**PROMPT**
Using the records that appear below, write out exactly the lines from the one with "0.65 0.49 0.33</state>" through the one with "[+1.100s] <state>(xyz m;", keeping both end lines.

(Data excerpts)

++++++++

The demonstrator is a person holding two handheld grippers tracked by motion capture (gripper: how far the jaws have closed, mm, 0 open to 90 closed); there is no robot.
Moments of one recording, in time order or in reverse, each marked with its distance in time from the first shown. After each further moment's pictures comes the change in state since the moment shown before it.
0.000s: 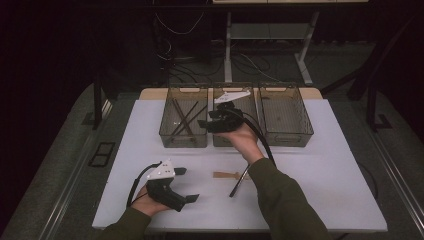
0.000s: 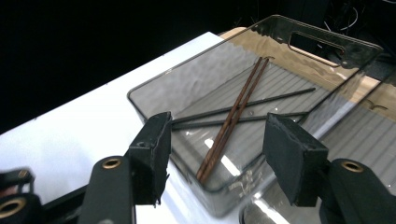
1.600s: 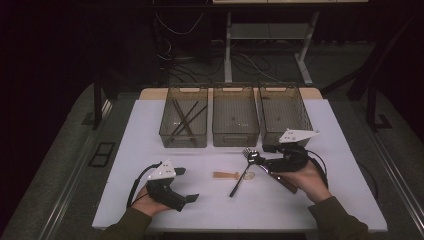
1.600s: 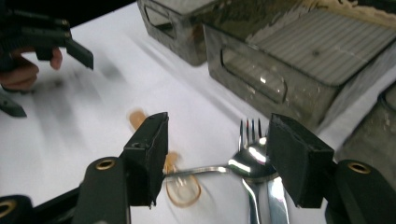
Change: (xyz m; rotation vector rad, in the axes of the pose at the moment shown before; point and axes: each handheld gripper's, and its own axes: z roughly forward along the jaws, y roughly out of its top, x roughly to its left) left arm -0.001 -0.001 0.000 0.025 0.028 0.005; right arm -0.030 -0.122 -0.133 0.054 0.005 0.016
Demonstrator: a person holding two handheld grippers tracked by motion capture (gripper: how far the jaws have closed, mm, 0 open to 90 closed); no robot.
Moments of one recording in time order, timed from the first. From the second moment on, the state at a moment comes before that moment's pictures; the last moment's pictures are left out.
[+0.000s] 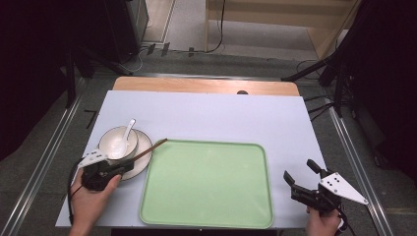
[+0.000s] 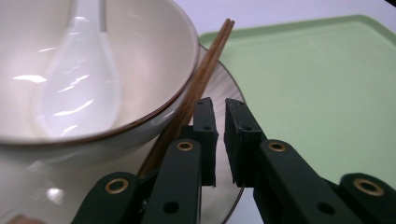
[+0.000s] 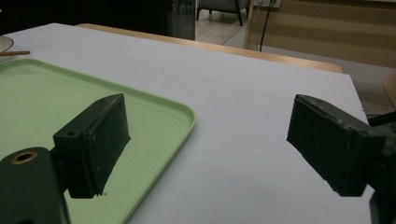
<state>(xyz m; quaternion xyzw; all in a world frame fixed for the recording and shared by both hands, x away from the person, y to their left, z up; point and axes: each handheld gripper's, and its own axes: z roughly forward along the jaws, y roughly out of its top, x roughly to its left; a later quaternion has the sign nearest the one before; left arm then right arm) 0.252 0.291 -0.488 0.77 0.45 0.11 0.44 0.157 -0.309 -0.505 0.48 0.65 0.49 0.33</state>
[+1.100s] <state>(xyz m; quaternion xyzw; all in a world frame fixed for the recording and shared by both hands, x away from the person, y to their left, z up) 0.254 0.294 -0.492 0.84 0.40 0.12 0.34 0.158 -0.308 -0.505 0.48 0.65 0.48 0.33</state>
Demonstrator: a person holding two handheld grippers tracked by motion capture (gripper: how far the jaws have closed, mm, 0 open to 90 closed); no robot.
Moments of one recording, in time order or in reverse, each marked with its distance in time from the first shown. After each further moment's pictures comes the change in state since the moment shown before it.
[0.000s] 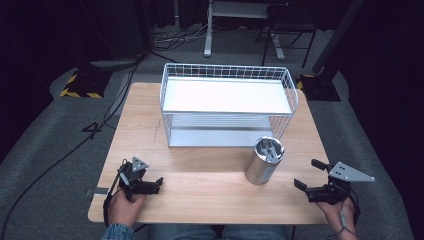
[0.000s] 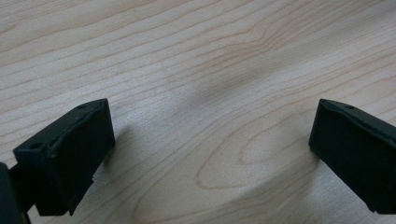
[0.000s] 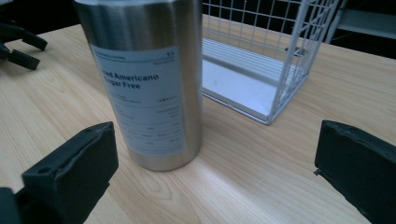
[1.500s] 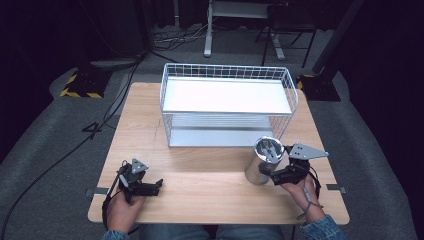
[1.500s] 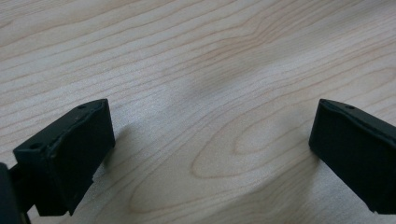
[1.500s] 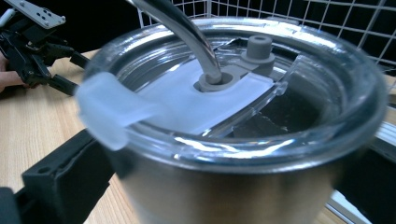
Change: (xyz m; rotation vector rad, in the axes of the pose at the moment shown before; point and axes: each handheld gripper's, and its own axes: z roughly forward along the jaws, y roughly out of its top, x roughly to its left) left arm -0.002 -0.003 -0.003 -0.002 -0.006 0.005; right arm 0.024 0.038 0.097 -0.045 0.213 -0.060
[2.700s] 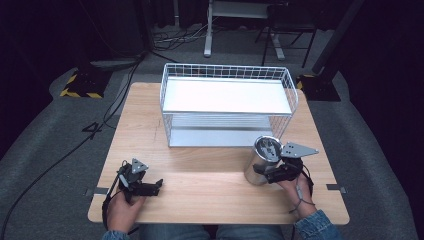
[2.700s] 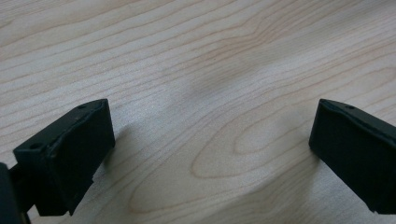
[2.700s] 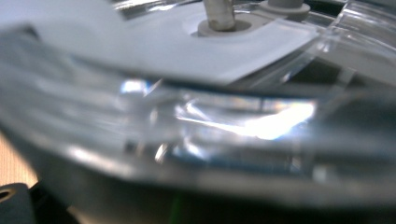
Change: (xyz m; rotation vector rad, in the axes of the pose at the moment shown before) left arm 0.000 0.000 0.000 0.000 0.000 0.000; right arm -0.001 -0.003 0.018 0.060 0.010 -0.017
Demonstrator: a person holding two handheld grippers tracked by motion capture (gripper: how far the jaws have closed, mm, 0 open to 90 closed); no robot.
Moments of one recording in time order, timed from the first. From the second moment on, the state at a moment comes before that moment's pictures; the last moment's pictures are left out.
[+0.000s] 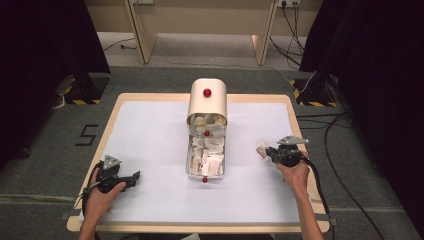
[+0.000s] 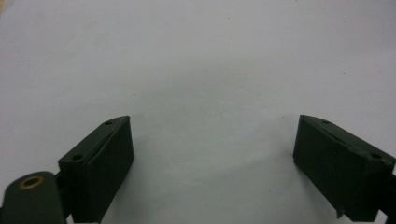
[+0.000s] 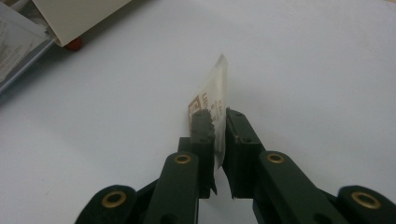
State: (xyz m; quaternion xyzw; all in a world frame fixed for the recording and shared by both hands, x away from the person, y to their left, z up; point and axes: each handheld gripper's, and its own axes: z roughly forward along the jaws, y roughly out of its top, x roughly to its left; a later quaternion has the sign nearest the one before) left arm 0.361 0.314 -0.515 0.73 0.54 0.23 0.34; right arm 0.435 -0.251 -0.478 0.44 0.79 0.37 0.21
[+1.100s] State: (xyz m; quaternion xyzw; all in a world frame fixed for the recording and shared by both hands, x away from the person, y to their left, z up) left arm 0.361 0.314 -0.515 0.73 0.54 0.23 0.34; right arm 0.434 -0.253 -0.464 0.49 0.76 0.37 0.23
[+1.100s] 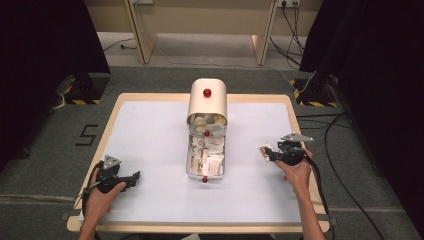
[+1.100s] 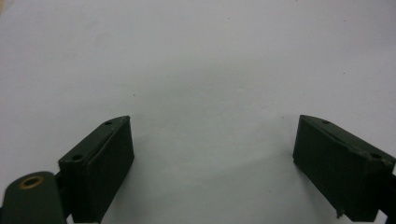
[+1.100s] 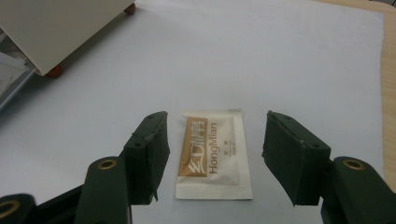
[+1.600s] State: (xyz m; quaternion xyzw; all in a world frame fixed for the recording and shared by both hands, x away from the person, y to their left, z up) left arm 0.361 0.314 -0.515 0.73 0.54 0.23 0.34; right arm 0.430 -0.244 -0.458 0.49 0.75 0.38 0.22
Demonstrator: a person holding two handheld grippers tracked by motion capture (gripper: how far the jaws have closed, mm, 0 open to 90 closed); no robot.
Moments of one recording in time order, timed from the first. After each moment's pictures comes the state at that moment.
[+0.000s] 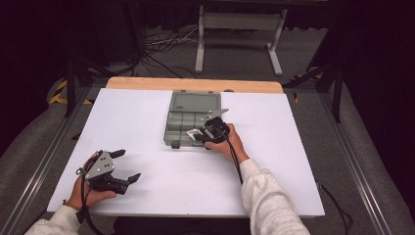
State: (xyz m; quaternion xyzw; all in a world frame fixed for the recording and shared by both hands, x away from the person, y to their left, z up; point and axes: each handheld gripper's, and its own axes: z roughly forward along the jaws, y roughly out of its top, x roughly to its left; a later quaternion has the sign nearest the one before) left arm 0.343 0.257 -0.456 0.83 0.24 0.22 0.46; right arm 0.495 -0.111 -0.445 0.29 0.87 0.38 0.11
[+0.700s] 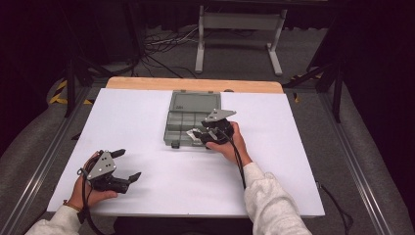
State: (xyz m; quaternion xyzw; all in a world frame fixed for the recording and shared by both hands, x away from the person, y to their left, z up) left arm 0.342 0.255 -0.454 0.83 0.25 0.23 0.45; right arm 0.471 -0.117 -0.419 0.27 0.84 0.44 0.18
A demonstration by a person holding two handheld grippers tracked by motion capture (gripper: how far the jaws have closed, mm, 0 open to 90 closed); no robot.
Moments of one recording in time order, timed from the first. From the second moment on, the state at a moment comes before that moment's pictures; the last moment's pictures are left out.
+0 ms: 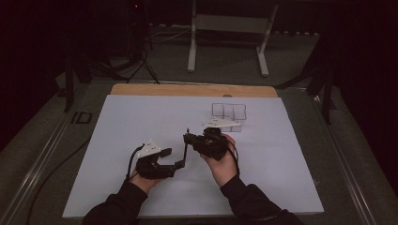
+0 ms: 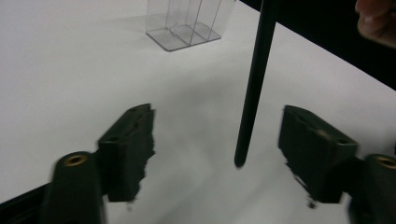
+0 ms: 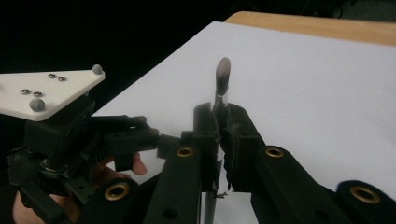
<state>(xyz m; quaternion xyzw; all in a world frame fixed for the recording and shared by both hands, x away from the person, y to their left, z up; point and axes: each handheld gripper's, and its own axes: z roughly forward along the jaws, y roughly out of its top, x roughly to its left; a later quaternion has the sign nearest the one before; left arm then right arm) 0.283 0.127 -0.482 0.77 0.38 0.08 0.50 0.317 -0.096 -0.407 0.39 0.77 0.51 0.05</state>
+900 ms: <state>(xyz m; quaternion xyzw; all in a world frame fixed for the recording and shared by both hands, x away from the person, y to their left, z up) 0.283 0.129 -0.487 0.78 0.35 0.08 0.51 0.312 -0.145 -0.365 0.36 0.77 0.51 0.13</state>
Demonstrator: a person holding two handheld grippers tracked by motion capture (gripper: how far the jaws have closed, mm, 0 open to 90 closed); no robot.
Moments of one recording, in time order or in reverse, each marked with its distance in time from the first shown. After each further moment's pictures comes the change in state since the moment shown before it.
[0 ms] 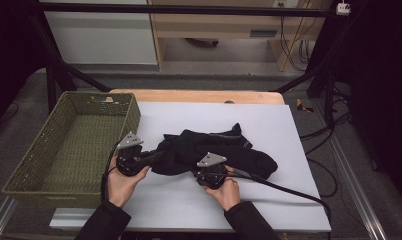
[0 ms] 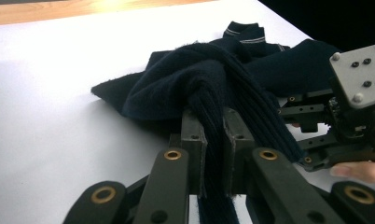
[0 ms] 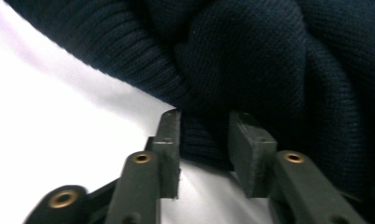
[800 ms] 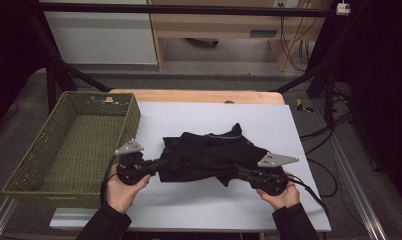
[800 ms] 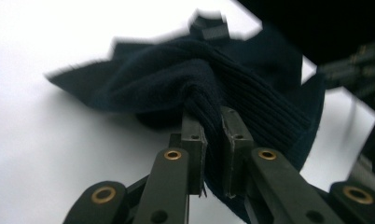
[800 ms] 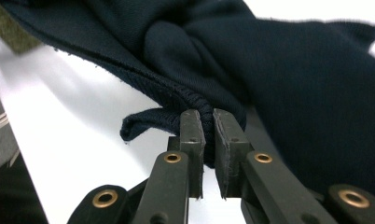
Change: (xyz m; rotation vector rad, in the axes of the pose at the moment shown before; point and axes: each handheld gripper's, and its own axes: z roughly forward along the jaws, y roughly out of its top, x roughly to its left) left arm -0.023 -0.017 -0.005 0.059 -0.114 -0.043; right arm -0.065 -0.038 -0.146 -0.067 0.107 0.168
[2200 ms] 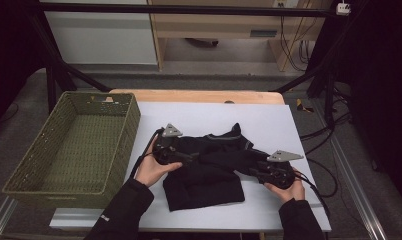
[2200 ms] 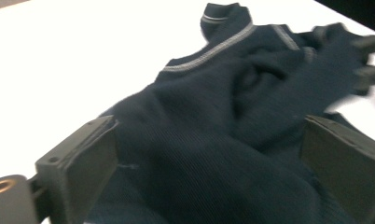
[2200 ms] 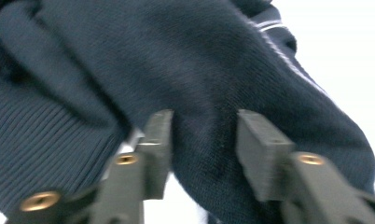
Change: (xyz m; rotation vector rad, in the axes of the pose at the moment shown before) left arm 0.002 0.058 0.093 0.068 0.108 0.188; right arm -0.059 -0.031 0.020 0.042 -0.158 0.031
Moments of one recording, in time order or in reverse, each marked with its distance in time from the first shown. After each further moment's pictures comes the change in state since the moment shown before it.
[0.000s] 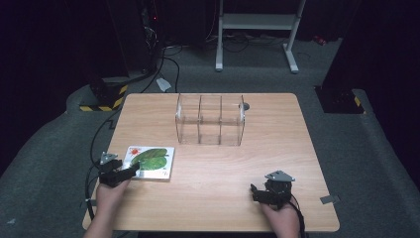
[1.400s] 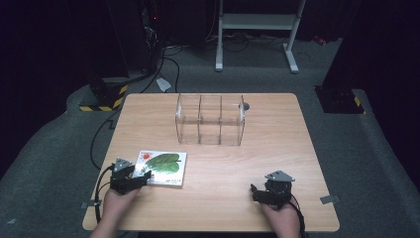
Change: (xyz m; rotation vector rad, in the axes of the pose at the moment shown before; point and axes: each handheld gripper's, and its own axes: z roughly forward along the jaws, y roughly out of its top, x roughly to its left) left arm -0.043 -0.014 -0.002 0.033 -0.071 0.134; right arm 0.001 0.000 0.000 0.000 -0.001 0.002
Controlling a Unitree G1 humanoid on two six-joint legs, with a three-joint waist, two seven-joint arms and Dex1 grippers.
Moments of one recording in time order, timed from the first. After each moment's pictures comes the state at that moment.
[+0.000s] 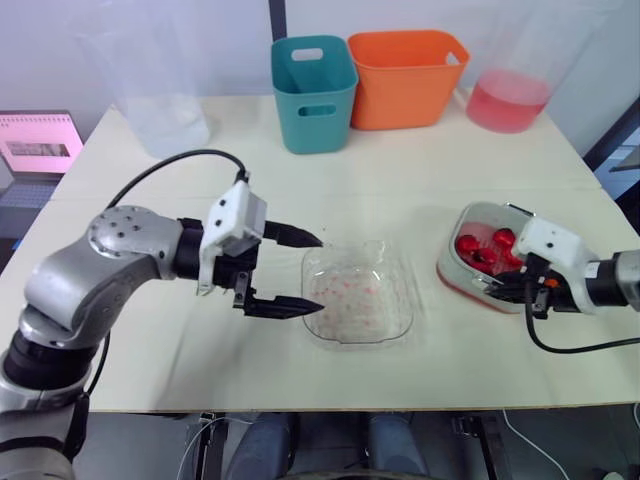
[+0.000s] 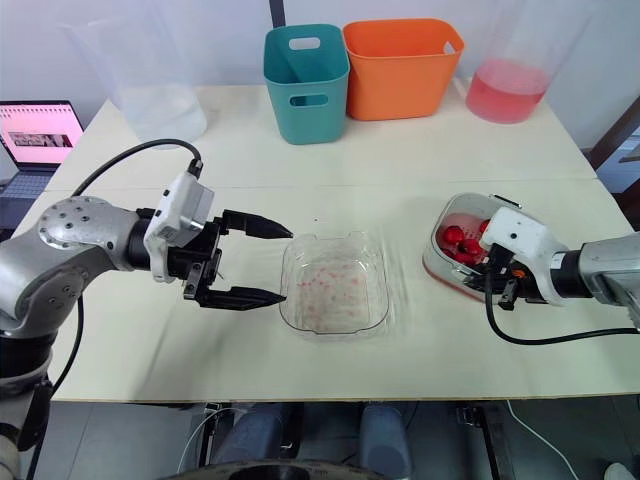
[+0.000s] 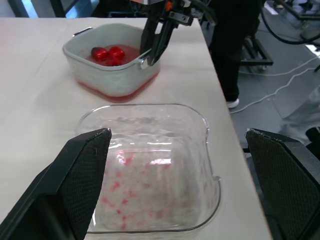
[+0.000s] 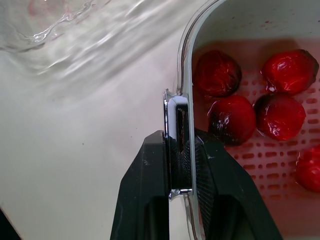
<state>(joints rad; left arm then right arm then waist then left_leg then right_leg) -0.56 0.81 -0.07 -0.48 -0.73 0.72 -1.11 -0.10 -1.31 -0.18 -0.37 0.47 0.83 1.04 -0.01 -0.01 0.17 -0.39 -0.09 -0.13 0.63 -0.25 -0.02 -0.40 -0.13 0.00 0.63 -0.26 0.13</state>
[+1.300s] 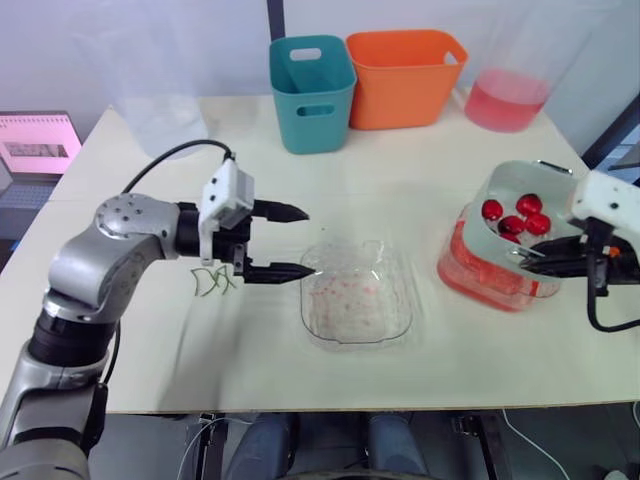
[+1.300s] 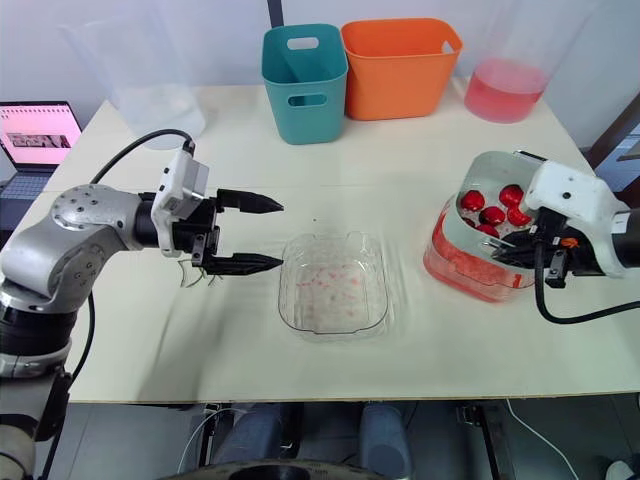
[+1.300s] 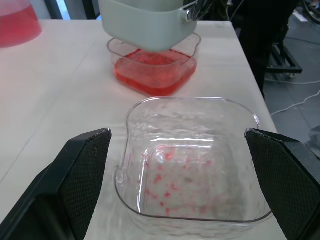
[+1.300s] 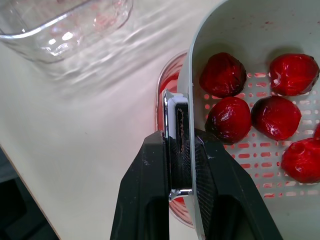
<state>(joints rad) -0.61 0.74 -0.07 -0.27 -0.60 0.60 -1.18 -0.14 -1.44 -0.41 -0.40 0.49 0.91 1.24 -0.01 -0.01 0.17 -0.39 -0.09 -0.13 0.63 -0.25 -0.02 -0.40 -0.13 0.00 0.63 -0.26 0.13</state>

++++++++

**YOUR SOLUTION**
<state>(xyz m; quaternion xyzw; all in a world frame fixed for the recording and shared by both hands, x away from the person, y to their left, z up; point and axes: each handheld gripper's, and its own axes: z roughly forward along the jaws, y roughly out of its top, x roughly to its left; a later quaternion has the sign nearest the one before; left arm then right arm) 0.252 0.291 -0.488 0.77 0.45 0.11 0.44 0.157 -0.309 -0.505 0.48 0.65 0.49 0.33</state>
[+1.100s] <state>(xyz m; quaternion xyzw; all in a world frame fixed for the recording and shared by both hands, x away from the person, y to their left, z up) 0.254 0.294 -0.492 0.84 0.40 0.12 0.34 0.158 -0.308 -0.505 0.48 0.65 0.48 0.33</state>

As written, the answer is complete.